Mexique : bain de foule géant pour le président, une première depuis des décennies
Le président mexicain, Andrés Manuel López Obrador, s'est offert dimanche un bain de foule de plus de cinq heures en descendant dans la rue à Mexico, une première depuis des décennies, avec en ligne de mire la prochaine élection prévue en 2024.
A 14H00 locales (20H00 GMT), le président de gauche nationaliste, très populaire, continuait d'avancer à petits pas, entouré de dizaines de milliers de ses supporteurs dans ce pays de 126 millions d'habitants.
Après cinq heures de marche, AMLO -ses initiales et son surnom-, 69 ans, n'était toujours pas arrivé à Zocalo, la place emblématique du Mexique où il doit prononcer un discours pour ses quatre ans au pouvoir.
C'est la première fois qu'un président mexicain en exercice prend la tête d'une manifestation depuis Lazaro Cardenas (1934-1940), d'après le site du journal espagnol El Pais qui cite des historiens, des politologues et des universitaires.
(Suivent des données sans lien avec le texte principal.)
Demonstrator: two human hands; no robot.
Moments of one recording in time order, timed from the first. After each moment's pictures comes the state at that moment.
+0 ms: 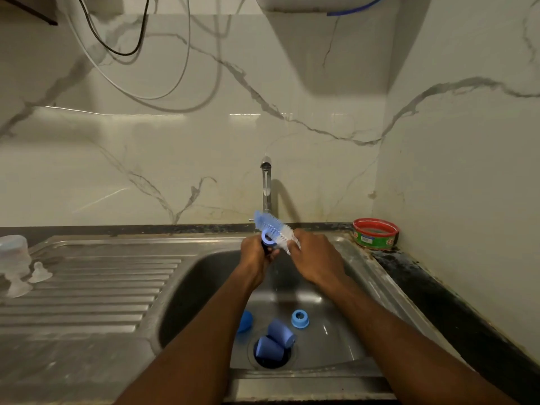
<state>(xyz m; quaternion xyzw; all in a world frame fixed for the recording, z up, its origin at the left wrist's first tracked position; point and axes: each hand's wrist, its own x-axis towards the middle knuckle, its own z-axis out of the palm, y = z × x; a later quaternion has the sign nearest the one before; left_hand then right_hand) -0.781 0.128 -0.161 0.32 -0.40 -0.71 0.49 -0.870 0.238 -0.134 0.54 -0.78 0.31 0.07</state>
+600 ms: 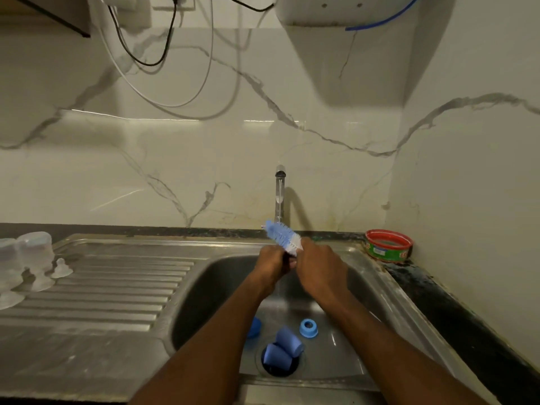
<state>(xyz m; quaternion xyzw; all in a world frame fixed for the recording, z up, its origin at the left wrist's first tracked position) -0.773 0.131 -0.170 0.31 -0.54 -0.67 0.40 -0.851 0.232 -0.139 0.51 -0.81 0.28 0.10</state>
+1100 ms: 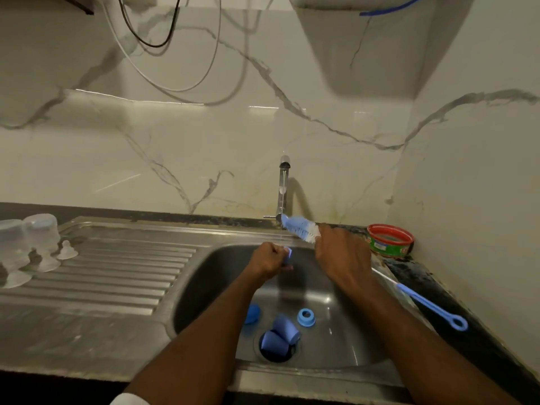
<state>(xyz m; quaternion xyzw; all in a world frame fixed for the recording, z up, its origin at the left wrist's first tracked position) -0.762 0.112 -0.188 0.40 -0.71 -0.48 0.33 -0.883 0.248 -0.117 0.52 -0.81 0.16 0.22</state>
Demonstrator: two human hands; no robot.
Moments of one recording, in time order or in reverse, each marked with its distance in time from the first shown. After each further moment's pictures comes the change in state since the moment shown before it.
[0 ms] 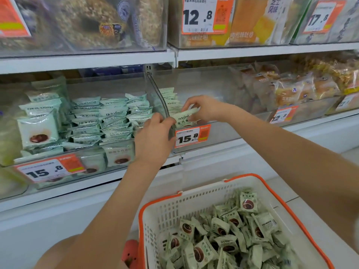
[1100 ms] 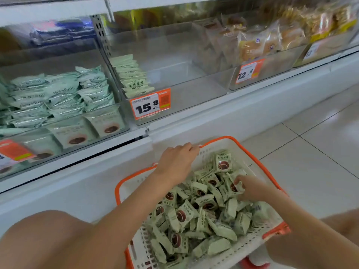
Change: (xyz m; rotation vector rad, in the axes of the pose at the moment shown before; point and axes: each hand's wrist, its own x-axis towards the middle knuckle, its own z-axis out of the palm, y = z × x) left_hand -0.082 0.087 0.106 0.066 -0.387 0.543; right_hand -0.256 0.228 0.124 -0.209 -0.337 0.692
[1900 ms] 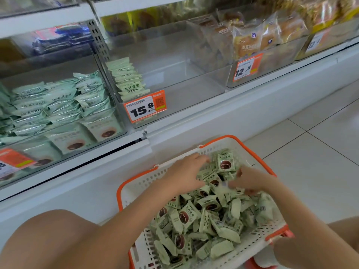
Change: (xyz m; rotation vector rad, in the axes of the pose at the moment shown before) left_hand 0.001 0.023 0.004 -0.402 -0.320 -0.028; right_hand -0.018 -0.029 -0.034 0.417 -0.117 0.033
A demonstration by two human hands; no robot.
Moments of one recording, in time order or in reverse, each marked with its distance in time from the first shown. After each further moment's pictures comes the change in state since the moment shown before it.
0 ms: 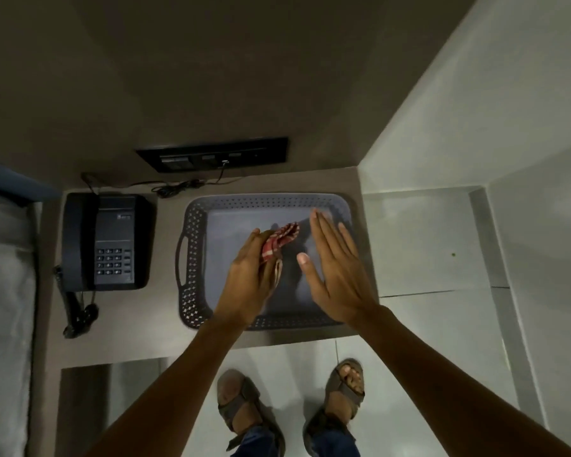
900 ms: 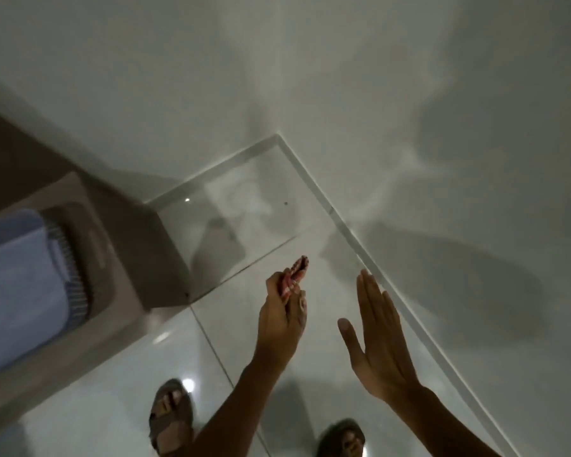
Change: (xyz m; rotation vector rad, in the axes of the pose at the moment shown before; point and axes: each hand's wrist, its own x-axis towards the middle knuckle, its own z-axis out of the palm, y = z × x) left_hand -0.175 0.187 0.467 -0.298 -0.383 -0.006; right_hand -0.460 0.272 -0.197 0.035 0.057 0.697
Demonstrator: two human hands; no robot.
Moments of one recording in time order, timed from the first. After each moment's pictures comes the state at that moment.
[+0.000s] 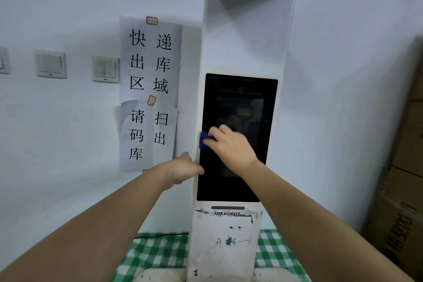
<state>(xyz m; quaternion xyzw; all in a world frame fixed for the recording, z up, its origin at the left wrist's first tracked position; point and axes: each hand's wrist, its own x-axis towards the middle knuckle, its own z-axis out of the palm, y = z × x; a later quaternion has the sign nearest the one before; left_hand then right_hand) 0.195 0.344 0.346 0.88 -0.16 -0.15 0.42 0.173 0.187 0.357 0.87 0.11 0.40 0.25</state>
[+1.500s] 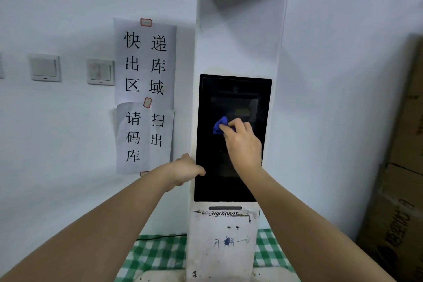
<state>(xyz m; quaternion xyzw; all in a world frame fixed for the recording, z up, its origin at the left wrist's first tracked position) 0.191 0.335 0.347 0.88 -0.18 -0.16 0.42 0.169 0.173 0.351 0.85 -0.06 0.51 0.09</state>
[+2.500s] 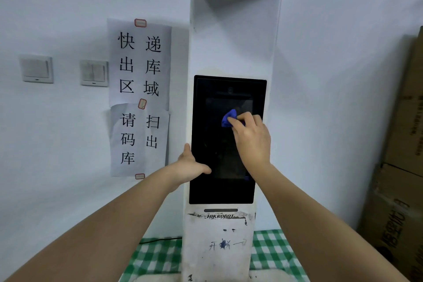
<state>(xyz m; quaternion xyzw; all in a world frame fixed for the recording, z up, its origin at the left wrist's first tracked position) 0.195 0.314 0.347 0.85 -0.20 -0.14 0.47 0.171 0.137 0.364 0.80 -0.05 0.59 0.10</state>
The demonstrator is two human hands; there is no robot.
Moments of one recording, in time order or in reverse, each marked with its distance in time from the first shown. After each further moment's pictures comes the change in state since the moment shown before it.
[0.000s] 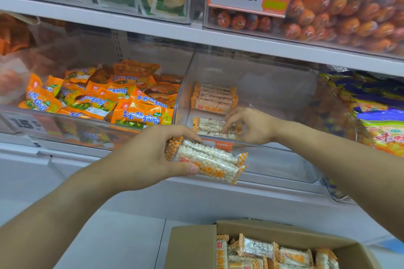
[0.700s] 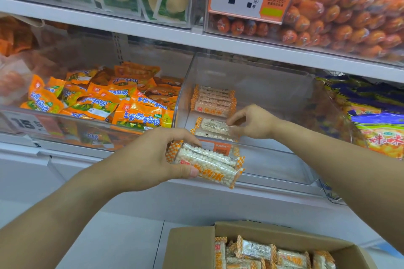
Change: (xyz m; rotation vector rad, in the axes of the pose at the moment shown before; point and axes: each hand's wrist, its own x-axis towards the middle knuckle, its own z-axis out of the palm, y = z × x) left_hand -0.001 -0.001 0.001 0.007 -0.030 -0.007; right_hand 0.006 0.010 -0.005 0.162 0.102 0.197
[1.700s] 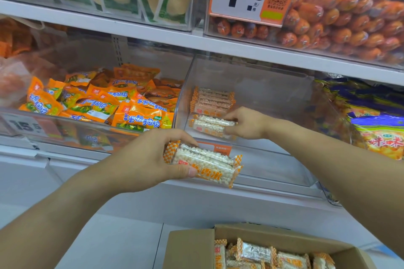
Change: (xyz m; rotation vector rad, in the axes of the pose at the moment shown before) left_hand -0.002 0.004 -0.004 -0.027 0.003 -0.039; right_hand 0.009 -0.016 0.001 -0.201 -0.109 -0.024
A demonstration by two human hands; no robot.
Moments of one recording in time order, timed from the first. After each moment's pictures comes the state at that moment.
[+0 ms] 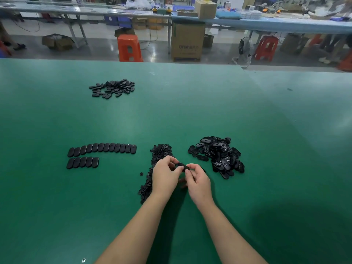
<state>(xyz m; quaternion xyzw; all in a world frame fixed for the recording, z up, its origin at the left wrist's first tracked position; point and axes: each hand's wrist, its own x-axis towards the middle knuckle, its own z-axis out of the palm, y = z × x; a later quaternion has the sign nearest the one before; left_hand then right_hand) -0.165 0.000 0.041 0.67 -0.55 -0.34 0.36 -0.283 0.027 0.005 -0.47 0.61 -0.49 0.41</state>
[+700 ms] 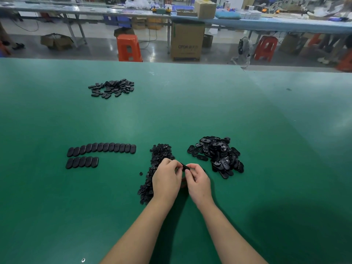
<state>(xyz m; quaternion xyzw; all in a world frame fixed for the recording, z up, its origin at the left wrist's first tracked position) -0.170 0.015 0.039 0.66 -0.65 -0.16 0.32 -0.284 0.026 0.004 -0.48 0.61 -0.49 0.40</state>
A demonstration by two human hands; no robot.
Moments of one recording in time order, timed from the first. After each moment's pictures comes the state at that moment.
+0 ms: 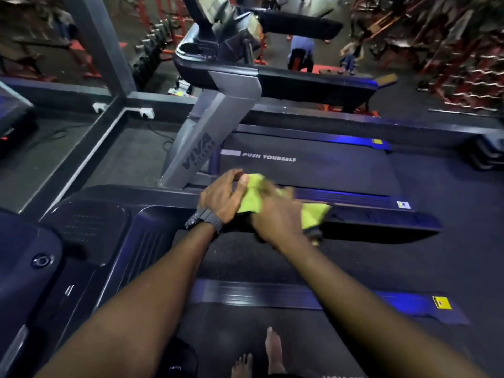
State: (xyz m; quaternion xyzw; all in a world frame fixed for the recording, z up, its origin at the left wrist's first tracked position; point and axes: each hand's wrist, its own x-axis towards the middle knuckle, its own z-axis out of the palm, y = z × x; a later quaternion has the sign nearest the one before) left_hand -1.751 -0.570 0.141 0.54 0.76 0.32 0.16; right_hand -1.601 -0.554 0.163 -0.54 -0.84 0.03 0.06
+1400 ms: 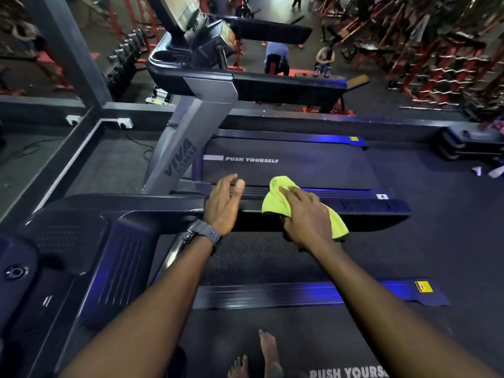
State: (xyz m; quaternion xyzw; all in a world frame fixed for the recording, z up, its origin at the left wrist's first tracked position) left_hand -1.704 -0.574 0.136 0.54 0.69 0.44 0.22; right_hand -1.506 -0.540 0.145 -0.57 -0.82 0.02 0.07
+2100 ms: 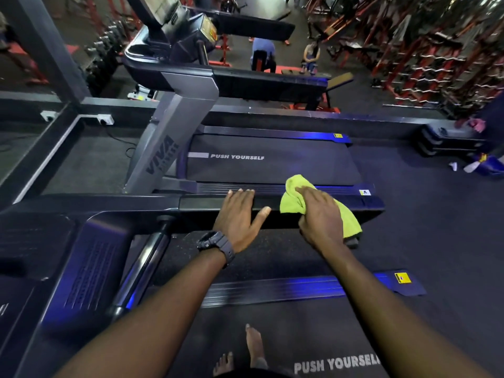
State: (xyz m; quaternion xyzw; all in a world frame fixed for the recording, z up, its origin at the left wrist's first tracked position) left_hand -1.630 -0.568 0.113 0.70 0.67 0.22 0.09; right_hand -1.427 -0.515 0.131 -0.57 -0.80 -0.02 0.16
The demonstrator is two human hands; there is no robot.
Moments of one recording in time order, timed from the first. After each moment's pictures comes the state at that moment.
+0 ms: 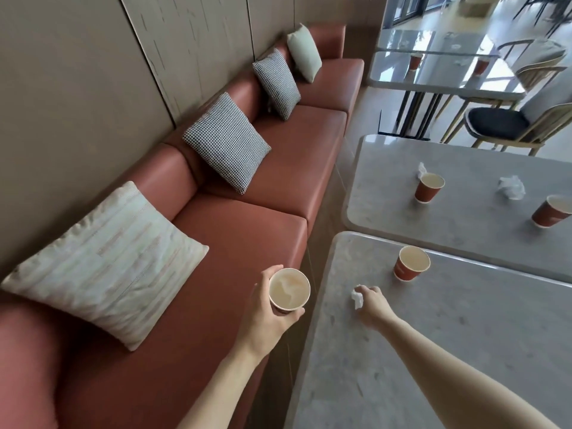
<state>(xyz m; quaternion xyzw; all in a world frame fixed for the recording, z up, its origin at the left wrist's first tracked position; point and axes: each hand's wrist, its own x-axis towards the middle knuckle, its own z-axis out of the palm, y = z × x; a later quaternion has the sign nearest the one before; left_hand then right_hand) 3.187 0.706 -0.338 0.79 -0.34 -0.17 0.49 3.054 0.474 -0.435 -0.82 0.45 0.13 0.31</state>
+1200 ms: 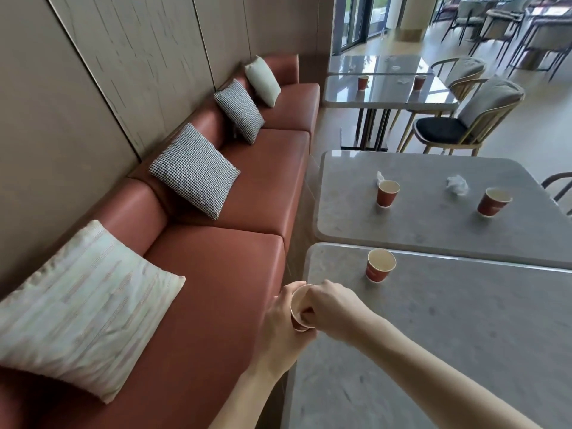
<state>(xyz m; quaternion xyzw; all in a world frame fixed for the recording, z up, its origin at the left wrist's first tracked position) 3.150 0.661 -0.332 0.77 -0.45 -0.17 0.41 3.063 0.550 -0.260 -0.94 0.26 0.08 0.20</state>
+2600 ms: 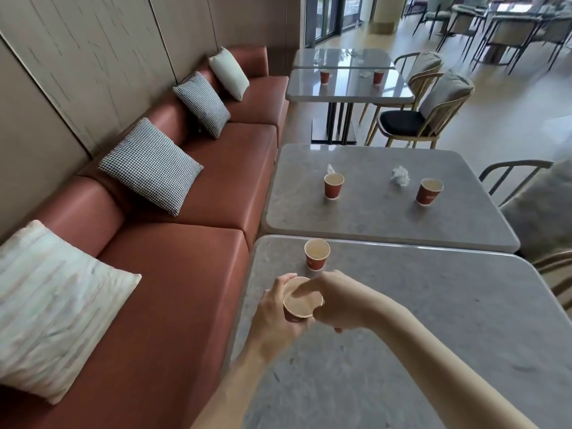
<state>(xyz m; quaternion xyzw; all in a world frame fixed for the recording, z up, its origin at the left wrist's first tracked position) 3.030 0.591 -0.310 0.76 -0.45 -0.23 0.41 2.918 0.474 -0.229 -0.89 0.28 0.13 0.34</state>
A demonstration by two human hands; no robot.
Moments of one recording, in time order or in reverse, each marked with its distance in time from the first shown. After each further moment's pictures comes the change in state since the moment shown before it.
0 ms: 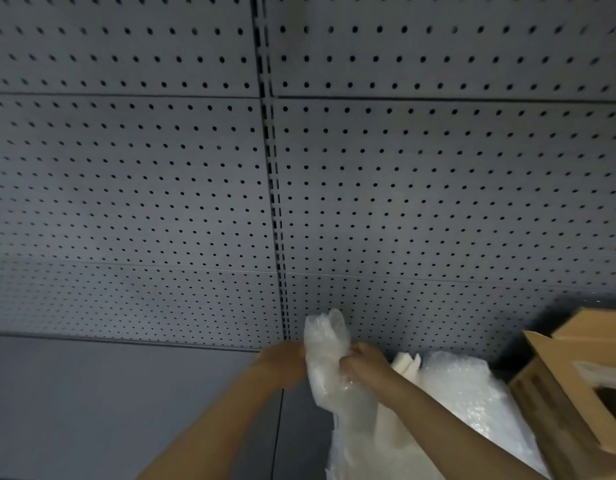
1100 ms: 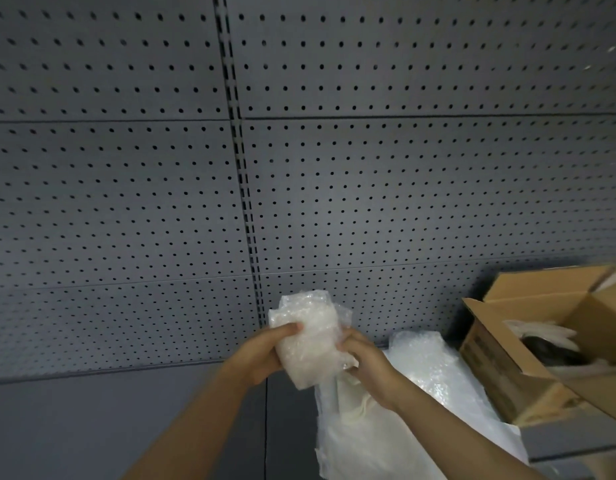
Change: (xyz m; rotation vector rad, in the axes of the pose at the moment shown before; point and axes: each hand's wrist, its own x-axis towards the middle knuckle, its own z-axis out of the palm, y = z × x) left_hand -0.044 0.000 -0.006 -1.508 -0.139 0.280; right_hand -0.094 0.004 -0.008 0.588 -0.006 -0.197
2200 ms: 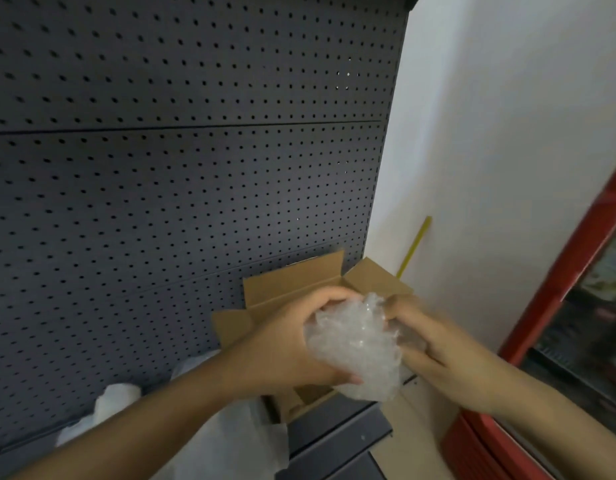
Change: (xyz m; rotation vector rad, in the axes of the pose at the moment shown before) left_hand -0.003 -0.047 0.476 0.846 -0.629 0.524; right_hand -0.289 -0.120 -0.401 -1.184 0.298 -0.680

Aucune estimation officielle du nombre de participants n'était disponible, comme souvent au Mexique.
Les rues étaient noires de monde sur plus de quatre kilomètres, du point de départ jusqu'à Zocalo, la place la plus célèbre du pays avec sa cathédrale coloniale et le palais national, siège de la présidence qui abrite des fresques murales de Diego Rivera.
De nombreux manifestants sont venus en bus des Etats de l'intérieur du pays (Veracruz, Guerrero...), preuve de la capacité de mobilisation du parti au pouvoir, le Mouvement pour la régénération nationale (Morena).
Au son des mariachis, ils ont multiplié les déclarations de soutien au président, qui jouit de près de 60% d'avis favorables d'après des enquêtes d'opinion.
"Il a fait ce qu'aucun président n'a fait pour les pauvres, même s'il doit améliorer quelques points, comme l'insécurité. Mais cela ne se fait pas du jour au lendemain", a indiqué à l'AFP, Ramon Suarez, un électricien.
"J'aime la manière de gouverner d'AMLO", s'est enthousiasmée Alma Perez, une éducatrice de 35 ans, venue de l'Etat de Guerrero (sud).
"Je n'écoute pas les critiques qui lui sont faites. Elles n'ont aucune raison d'être. Par exemple, la violence n'a pas commencé avec lui", a-t-elle ajouté, en référence aux dizaines de milliers d'homicides que le Mexique continue d'enregistrer chaque année (33.308 en 2021).
- "Montrer ses muscles" -
Volontiers clivant et adepte de la "polarisation" politique, le président avait estimé que ses adversaires défendaient en fait "le racisme, le classisme et la corruption".
AMLO affirme que son propre rassemblement n'est pas une réponse à l'opposition, mais une façon de "célébrer des progrès dans la transformation du Mexique".
Il veut "montrer ses muscles", estime Fernando Dworak, analyste à l'Institut technologique autonome de Mexico (ITAM), joint par l'AFP.
"L'opposition a commis une grave erreur en croyant qu'elle pouvait vaincre le président dans la rue", a-t-il poursuivi.
La mobilisation de dimanche intervient à moins de deux ans de la présidentielle de 2024 (le chef de l'Etat au Mexique est élu pour un mandat unique de six ans).
Deux possibles dauphins du président marchent avec lui, la maire de Mexico Claudia Sheinbaum et le ministre des Affaires étrangères Marcelo Ebrard.
- Projet de réforme électorale -
Portée par la popularité d'AMLO, Morena est en position de force face à un bloc d'opposition qui regroupe le PRI, l'ancien parti au pouvoir pendant 70 ans, le PAN (droite) et le PRD (gauche).
Cette alliance s'est récemment divisée, avant de retrouver son unité contre le projet de réforme électorale.
La réforme prétend changer les règles de fonctionnement de l'Institut national électoral (INE) pour que ses membres soient élus, et non plus choisis par les partis.
Elle prévoit également de réduire la taille de l'INE, ainsi que le nombre des membres du Parlement (les députés passeraient de 500 à 300, et les sénateurs de 128 à 96).
Ses détracteurs accusent AMLO de vouloir en finir avec l'"indépendance" de l'INE, qui supervise l'organisation des élections depuis sa création en 1990.
Le président a besoin d'une majorité des deux-tiers au Parlement pour l'approbation de cette réforme, car il s'agit d'une réforme constitutionnelle.
L'opposition accuse également le président mexicain d'autoritarisme et de vouloir "militariser" le pays. AMLO a de fait confié à l'armée plusieurs grands chantiers ainsi que des tâches de sécurité publique dans un pays qui n'arrive pas à sortir de la violence du narco-trafic.